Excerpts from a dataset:
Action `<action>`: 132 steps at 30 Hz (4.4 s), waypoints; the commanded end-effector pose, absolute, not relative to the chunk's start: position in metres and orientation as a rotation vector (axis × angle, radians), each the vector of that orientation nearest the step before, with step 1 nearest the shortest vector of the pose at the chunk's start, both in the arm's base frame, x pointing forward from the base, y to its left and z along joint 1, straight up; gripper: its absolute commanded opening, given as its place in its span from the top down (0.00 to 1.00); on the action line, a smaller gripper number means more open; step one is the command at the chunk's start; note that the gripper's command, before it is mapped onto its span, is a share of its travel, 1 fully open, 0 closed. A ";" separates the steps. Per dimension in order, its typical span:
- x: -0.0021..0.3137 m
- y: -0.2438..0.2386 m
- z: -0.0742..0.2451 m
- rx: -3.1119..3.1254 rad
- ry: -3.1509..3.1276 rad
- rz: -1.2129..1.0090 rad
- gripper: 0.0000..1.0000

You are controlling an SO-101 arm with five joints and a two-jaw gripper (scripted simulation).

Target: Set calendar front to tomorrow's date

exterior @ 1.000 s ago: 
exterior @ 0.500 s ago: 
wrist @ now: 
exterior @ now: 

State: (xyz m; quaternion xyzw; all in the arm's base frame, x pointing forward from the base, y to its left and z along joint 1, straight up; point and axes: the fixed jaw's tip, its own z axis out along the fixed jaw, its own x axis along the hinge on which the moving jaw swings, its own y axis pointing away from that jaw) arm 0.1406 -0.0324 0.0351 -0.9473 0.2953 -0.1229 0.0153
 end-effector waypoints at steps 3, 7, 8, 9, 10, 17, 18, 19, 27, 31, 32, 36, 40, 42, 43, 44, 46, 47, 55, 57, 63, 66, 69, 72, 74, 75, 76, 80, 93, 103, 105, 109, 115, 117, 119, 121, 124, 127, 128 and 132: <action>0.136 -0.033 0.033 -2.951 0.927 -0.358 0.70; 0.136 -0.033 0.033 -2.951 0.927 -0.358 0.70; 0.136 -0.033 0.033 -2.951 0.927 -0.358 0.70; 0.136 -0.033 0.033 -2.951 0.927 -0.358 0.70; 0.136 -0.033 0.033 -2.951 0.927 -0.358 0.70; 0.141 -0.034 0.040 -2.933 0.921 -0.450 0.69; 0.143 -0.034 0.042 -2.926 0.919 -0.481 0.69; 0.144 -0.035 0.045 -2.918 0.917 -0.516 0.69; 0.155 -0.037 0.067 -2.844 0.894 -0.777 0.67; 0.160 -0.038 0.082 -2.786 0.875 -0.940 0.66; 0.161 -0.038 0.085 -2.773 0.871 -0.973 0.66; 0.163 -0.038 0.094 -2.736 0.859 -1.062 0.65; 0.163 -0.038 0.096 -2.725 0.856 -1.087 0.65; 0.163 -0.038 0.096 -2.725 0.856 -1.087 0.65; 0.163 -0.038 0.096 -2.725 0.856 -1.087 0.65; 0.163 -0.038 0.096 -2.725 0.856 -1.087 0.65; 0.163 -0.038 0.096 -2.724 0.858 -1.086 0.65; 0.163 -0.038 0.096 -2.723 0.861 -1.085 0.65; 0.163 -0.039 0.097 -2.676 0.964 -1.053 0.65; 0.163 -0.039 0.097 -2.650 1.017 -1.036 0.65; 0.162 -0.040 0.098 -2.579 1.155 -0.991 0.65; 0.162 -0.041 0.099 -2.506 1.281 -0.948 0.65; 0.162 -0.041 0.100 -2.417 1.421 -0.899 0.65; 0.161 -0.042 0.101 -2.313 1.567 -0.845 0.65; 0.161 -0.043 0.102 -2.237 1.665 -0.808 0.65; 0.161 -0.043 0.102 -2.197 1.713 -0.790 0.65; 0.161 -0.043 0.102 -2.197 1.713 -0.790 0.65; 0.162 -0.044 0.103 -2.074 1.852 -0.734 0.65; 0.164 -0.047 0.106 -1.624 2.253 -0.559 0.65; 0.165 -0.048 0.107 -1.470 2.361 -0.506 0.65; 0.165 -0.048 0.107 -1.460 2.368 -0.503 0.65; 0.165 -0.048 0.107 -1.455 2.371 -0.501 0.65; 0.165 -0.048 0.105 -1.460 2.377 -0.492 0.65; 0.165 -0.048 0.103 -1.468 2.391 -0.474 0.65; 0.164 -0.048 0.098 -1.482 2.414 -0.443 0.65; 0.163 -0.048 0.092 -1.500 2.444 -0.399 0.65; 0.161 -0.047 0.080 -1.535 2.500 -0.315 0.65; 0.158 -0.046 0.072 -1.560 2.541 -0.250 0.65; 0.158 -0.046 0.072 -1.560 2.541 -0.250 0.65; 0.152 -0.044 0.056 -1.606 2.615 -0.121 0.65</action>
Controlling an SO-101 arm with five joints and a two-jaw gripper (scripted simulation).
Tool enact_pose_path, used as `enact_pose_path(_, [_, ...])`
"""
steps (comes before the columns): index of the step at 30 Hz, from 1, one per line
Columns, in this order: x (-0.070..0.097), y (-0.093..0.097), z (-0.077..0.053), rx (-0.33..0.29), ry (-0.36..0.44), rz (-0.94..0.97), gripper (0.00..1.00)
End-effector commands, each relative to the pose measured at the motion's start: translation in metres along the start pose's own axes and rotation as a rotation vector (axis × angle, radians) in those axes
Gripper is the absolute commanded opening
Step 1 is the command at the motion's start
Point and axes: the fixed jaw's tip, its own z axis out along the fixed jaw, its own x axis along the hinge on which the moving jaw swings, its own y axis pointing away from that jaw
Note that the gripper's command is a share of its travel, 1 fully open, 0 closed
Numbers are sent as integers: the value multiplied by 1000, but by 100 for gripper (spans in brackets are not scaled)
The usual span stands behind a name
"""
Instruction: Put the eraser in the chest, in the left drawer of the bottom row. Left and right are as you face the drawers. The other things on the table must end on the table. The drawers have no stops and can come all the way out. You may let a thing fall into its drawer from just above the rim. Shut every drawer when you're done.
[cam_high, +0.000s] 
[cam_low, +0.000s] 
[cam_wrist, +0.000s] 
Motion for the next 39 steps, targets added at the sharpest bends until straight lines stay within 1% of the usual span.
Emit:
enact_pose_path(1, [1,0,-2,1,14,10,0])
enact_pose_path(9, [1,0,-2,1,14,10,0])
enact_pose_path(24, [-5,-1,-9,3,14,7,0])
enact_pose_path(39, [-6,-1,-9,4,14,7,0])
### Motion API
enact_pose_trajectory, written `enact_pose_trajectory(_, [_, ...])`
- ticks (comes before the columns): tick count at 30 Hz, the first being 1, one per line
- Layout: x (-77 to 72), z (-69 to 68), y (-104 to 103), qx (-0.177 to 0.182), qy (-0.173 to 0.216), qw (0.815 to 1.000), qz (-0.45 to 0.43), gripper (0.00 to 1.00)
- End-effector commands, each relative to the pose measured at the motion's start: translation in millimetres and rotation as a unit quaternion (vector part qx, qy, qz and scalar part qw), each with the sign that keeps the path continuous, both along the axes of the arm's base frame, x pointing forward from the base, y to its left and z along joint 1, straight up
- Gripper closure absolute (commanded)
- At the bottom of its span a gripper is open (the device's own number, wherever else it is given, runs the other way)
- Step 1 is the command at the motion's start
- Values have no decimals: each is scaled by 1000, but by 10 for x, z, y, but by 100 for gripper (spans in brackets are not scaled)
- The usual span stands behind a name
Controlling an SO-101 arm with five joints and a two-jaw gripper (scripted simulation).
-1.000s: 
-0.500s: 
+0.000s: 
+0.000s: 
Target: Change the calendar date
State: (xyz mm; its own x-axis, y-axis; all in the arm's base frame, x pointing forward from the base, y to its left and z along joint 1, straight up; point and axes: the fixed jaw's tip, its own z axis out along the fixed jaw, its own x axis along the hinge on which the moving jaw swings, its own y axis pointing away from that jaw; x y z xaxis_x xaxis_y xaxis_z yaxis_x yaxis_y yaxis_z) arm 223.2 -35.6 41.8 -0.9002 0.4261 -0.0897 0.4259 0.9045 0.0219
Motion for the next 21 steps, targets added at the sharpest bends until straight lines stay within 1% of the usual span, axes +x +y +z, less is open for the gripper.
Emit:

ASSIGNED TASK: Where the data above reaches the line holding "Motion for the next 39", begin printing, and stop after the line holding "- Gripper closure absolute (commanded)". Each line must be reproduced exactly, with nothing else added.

TASK RESULT:
Motion for the next 39 steps, targets added at the sharpest bends until straight lines stay within 1% of the usual span.
Emit:
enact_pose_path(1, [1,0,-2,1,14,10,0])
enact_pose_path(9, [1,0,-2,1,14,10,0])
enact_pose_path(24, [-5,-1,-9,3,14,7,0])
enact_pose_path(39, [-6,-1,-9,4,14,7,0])
### Motion API
enact_pose_trajectory, written `enact_pose_trajectory(_, [_, ...])`
- ticks (comes before the columns): tick count at 30 Hz, the first being 1, one per line
- Layout: x (-77 to 72), z (-69 to 68), y (-104 to 103), qx (-0.177 to 0.182), qy (-0.173 to 0.216), qw (0.815 to 1.000), qz (-0.45 to 0.43), gripper (0.00 to 1.00)
- End-effector commands, each relative to the pose measured at the motion's start: translation in millimetres and rotation as a unit quaternion (vector part qx, qy, qz and scalar part qw), each with the sign that keeps the path continuous, both along the axes of the arm's base frame, x pointing forward from the base, y to its left and z along joint 1, straight up
- Gripper closure absolute (commanded)

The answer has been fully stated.